Location
- 380 Edison Way Reno, Nevada 89502 United States
- Coordinates: 39°30′23″N 119°45′17″W﻿ / ﻿39.5063°N 119.7548°W

Information
- Type: Public magnet school
- Motto: We Serve. We Integrate. We Succeed.
- Established: 2009
- School district: Washoe County School District
- NCES District ID: 3200480
- Principal: Jason Mattick
- Staff: 28.70 (FTE)
- Enrollment: 530 (2022–23)
- Student to teacher ratio: 18.47
- Colors: Grey and Maroon
- Mascot: Trailblazer (formerly a Phoenix)
- Rival: Earl Wooster High School
- Website: https://www.washoeschools.net/aact

= Academy of Arts, Careers and Technology =

Public magnet school in Reno, Nevada, United States

The Academy of Arts, Careers and Technology (AACT) is a career-tech high school in Reno, Nevada founded in 2009 as a part of the Washoe County School District. According to the U.S. News & World Report, it is the seventh-best high school in Nevada.

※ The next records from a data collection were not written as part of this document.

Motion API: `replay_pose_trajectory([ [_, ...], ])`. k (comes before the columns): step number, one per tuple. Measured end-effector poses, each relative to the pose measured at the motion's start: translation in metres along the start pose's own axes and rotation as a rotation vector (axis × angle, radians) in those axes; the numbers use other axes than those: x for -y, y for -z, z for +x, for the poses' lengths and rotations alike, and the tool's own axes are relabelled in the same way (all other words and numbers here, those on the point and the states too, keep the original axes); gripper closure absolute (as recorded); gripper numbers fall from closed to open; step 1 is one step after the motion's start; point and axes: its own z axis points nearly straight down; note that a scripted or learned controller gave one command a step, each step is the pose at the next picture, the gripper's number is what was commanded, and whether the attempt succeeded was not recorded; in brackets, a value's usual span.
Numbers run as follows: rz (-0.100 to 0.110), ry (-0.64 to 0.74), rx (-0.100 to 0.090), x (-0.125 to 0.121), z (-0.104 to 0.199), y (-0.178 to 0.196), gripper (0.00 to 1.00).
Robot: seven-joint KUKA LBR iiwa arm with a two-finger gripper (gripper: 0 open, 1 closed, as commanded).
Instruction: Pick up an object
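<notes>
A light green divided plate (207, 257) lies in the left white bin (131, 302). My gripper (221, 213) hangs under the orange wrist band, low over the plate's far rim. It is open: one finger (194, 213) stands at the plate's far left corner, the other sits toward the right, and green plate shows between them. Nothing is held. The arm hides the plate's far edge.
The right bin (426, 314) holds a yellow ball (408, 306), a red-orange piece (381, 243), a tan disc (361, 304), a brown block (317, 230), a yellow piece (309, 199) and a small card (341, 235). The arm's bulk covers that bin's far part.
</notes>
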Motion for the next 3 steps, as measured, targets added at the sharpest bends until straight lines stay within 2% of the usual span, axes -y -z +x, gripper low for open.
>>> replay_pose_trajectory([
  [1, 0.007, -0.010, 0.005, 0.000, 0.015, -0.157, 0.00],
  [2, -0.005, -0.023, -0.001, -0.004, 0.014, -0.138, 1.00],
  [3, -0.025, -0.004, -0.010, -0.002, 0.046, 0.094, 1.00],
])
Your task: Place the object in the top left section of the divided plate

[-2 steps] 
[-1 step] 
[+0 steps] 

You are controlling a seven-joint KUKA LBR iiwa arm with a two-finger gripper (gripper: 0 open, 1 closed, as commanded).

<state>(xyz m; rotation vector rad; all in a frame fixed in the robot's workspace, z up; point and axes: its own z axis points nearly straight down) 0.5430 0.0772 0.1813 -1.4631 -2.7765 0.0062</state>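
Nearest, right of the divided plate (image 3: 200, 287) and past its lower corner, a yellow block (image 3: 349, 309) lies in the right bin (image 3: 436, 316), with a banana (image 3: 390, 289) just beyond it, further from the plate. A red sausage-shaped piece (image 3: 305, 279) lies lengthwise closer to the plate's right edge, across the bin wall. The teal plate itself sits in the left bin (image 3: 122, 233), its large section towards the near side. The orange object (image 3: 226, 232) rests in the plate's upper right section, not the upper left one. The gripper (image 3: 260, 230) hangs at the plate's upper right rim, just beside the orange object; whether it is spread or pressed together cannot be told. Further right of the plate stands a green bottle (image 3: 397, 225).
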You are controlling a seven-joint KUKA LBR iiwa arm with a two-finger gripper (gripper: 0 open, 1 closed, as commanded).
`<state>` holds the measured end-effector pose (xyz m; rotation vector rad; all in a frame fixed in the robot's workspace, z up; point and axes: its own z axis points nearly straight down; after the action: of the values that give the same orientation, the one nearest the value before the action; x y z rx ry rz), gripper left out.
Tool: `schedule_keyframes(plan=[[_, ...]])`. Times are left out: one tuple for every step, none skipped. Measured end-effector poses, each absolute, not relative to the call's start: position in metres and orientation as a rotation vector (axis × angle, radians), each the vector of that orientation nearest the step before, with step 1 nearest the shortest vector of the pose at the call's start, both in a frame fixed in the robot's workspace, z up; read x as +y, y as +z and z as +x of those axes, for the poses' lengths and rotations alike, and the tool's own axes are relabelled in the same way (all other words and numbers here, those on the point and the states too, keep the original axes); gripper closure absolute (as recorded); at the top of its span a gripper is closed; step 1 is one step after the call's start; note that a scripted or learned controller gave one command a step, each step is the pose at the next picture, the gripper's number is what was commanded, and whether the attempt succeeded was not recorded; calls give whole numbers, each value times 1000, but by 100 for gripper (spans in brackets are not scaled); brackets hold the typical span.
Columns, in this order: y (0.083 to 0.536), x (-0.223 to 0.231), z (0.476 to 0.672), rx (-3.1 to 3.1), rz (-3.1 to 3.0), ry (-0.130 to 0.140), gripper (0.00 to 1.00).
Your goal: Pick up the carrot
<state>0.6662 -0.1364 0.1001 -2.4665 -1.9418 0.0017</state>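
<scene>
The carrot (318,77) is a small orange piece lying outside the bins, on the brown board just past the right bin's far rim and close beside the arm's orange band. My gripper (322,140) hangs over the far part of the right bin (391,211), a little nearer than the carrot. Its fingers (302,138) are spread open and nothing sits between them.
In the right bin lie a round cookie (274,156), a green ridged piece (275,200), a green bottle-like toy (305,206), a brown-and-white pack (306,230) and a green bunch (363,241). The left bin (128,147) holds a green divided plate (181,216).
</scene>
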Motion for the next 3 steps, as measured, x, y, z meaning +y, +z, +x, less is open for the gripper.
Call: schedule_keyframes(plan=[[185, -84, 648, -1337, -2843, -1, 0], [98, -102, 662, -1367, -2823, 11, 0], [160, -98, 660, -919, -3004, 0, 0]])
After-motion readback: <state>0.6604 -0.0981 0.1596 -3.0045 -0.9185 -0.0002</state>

AACT is the first high school in Northern Nevada to offer an aviation program. The program uses a facility featuring air traffic control and flight simulators funded by a $1.09 million donation from the Gillemot Foundation. In coordination with the Bureau of Land Management the school also offers a four-year firefighting program.

AACT currently offers seven career and technical education (CTE) programs. In addition to Aviation and Fire Science, academies for Criminal Justice, Communication Arts and Media, Business, Medical, and Culinary are offered.

AACT features an embedded EMT education program with REMSA Health, Reno-Sparks' ground medical transport franchisee which is headquartered next door. Graduates of the program are qualified to be hired as EMTs with REMSA Health following graduation.

In 2018 Maren Oates, a Communications teacher at the AACT, was charged with engaging in sex with a student. She was placed on administrative leave, pleaded guilty, and was sentenced to 12–34 months in prison.